TASK TO CARRY OUT
Wherever a line below holds the word "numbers", copy that line.

───── INFORMATION PROVIDED ─────

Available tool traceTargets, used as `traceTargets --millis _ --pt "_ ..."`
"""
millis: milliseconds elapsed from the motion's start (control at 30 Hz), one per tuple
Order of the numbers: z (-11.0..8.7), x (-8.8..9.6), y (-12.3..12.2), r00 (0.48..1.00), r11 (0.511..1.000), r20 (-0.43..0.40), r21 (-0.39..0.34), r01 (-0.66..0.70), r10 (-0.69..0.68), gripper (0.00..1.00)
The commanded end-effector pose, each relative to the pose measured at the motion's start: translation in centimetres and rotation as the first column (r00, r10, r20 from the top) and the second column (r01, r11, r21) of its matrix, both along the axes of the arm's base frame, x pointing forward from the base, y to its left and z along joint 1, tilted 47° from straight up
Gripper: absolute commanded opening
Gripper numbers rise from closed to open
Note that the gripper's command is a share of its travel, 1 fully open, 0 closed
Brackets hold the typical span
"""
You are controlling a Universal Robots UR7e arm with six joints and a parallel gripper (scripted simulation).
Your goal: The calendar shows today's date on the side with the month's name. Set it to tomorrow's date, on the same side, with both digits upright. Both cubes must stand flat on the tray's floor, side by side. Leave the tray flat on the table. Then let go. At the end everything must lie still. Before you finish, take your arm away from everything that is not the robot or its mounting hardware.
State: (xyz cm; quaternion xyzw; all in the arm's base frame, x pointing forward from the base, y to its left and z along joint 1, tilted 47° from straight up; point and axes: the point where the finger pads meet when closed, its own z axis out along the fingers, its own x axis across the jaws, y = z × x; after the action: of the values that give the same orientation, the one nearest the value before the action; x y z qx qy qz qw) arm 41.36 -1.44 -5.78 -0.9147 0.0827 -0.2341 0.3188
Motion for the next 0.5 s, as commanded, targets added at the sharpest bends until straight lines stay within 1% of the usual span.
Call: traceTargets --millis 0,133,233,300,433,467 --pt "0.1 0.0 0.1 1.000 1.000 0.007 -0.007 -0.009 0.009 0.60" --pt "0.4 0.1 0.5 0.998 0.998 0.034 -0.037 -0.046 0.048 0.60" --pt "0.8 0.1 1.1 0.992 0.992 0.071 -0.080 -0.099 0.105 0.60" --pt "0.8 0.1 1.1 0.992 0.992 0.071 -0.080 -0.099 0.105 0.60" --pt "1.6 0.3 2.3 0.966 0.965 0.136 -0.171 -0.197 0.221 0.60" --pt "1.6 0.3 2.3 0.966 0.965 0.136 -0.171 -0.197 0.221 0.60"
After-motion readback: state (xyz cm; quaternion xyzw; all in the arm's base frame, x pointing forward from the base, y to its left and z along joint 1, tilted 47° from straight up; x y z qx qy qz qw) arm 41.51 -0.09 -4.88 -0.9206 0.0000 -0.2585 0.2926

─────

WORKED SOLUTION
Order of the numbers: z (-11.0..8.7), x (-8.8..9.6), y (-12.3..12.2), r00 (0.48..1.00), r11 (0.511..1.000), r20 (-0.43..0.40), r21 (-0.39..0.34), r01 (-0.66..0.70), r10 (-0.69..0.68), gripper (0.00..1.00)
Gripper numbers rise from closed to open

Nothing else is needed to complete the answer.